> _Exercise requirements_: The whole listing is to be restated, character for character.

> _Dataset excerpts_:
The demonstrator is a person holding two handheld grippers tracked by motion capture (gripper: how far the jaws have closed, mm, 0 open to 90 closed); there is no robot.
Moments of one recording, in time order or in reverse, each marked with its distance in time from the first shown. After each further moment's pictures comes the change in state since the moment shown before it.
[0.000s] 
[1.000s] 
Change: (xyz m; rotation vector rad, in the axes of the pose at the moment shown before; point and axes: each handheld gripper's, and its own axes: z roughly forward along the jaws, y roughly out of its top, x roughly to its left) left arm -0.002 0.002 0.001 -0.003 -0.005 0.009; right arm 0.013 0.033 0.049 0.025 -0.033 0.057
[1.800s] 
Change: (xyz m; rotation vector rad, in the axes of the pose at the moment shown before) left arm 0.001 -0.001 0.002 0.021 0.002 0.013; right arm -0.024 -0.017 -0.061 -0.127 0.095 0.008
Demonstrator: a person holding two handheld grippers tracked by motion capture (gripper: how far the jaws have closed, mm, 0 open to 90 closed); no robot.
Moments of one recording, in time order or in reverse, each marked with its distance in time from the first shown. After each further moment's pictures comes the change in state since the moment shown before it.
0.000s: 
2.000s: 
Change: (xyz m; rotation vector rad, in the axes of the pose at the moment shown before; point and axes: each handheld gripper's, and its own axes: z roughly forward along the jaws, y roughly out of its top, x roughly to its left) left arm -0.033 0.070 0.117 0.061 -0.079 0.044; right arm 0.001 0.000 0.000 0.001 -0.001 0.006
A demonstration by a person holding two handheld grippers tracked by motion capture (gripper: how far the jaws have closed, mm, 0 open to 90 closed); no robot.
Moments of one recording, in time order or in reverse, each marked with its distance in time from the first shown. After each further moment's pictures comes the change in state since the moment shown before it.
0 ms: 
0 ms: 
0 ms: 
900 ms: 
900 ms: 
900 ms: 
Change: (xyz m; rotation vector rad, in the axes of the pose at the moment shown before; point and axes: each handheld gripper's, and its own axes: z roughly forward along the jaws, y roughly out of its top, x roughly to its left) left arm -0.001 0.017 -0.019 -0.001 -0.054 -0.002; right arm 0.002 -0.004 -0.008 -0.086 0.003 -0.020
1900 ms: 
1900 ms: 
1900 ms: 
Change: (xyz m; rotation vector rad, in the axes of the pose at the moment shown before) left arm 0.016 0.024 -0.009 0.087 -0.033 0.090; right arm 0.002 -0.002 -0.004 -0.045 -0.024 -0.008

> _Reply to the task_:
The demonstrator is a person holding two handheld grippers tracked by motion capture (gripper: how far the jaws have closed, mm, 0 open to 90 closed); there is no robot.
Moments of one recording, in time order or in reverse, each marked with its distance in time from the first shown. After each further moment's pictures comes the change in state since the moment shown before it.
[0.000s] 
[1.000s] 
Change: (xyz m; rotation vector rad, in the axes of the pose at the moment shown before; point and axes: each handheld gripper's, and its own axes: z roughly forward along the jaws, y roughly out of its top, x roughly to its left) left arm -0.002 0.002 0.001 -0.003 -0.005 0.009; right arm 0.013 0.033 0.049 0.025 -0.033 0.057
[1.800s] 
Change: (xyz m; rotation vector rad, in the axes of the pose at the moment shown before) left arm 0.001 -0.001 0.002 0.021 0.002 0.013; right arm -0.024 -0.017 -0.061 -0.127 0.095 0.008
Demonstrator: a person holding two handheld grippers tracked by motion capture (gripper: how far the jaws have closed, mm, 0 open to 90 closed); no robot.
Moments of one recording, in time order or in reverse, each marked with its distance in time from the first shown. After each further moment's pictures comes the change in state since the moment shown before it.
0.000s: 
2.000s: 
Change: (xyz m; rotation vector rad, in the axes of the pose at the moment shown before; point and axes: each handheld gripper's, and its own axes: z roughly forward along the jaws, y roughly out of its top, x roughly to its left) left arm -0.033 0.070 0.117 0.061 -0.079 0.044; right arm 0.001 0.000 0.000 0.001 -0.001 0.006
A demonstration by a person holding two handheld grippers tracked by motion capture (gripper: how far the jaws have closed, mm, 0 open to 90 closed); no robot.
Moments of one recording, in time order or in reverse, each marked with its distance in time from the first shown. After each further moment's pictures comes the change in state since the moment shown before it.
0 ms: 
0 ms: 
0 ms: 
900 ms: 
900 ms: 
900 ms: 
Change: (xyz m; rotation vector rad, in the axes of the pose at the moment shown before; point and axes: each handheld gripper's, and its own axes: z roughly forward along the jaws, y roughly out of its top, x roughly to its left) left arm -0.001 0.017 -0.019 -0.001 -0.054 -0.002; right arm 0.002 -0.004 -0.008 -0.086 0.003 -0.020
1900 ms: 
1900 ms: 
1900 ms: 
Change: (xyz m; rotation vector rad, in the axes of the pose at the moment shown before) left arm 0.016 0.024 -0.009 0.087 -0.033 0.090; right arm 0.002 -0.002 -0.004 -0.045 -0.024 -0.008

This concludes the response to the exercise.